What you are asked to do
Copy out the entire listing below exactly, but without its pictures.

Source material

■ ■ ■

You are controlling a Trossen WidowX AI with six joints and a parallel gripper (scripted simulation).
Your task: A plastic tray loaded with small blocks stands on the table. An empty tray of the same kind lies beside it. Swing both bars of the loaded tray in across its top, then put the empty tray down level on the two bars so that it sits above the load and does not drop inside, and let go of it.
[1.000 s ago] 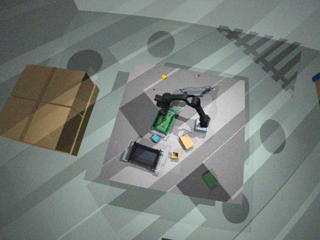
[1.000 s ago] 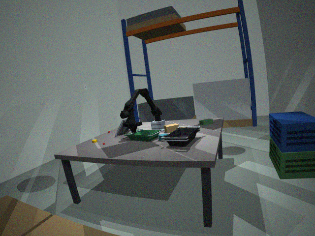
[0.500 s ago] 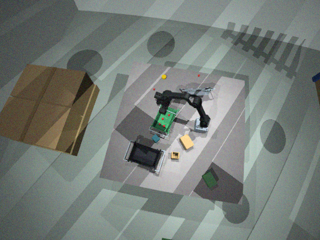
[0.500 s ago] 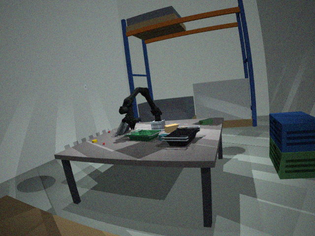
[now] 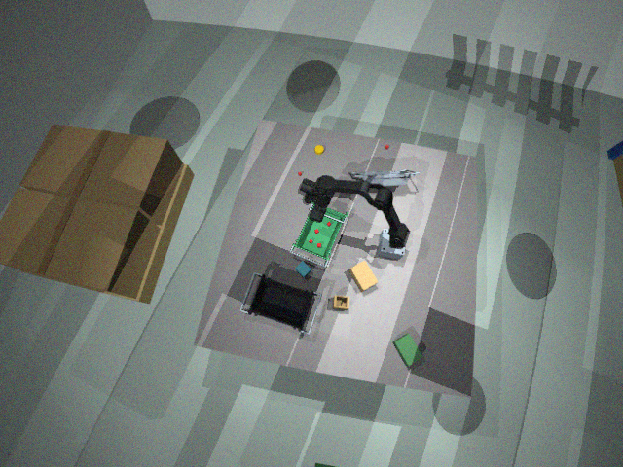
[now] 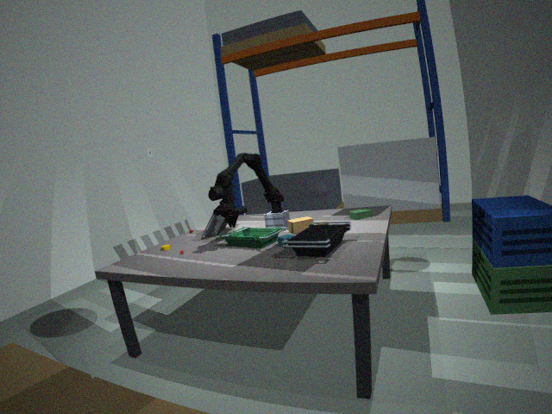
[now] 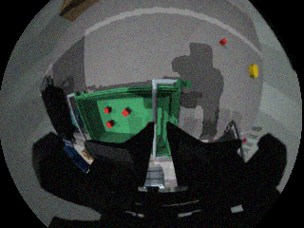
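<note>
Right now the teal block is 290 mm to the left of my gripper tip, 70 mm below it and 50 mm ahead of it. Also, from my gripper tip: tan block: 290 mm to the left, 240 mm behind, 60 mm below; grey tray: 290 mm behind, 260 mm to the right, 10 mm below; red block: 230 mm to the right, 150 mm ahead, 80 mm below.
</note>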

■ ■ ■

Response below
You are controlling a Trossen WidowX AI with six joints and a parallel gripper (scripted simulation).
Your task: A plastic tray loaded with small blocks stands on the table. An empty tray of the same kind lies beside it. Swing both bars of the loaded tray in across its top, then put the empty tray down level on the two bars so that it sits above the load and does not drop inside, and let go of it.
[1.000 s ago] 
[1.000 s ago] 
[0.500 s ago] 
[0.500 s ago] 
[now] 
[now] 
[now] 
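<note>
Right now the teal block is 290 mm to the left of my gripper tip, 70 mm below it and 50 mm ahead of it. Also, from my gripper tip: tan block: 290 mm to the left, 240 mm behind, 60 mm below; grey tray: 290 mm behind, 260 mm to the right, 10 mm below; red block: 230 mm to the right, 150 mm ahead, 80 mm below.
</note>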

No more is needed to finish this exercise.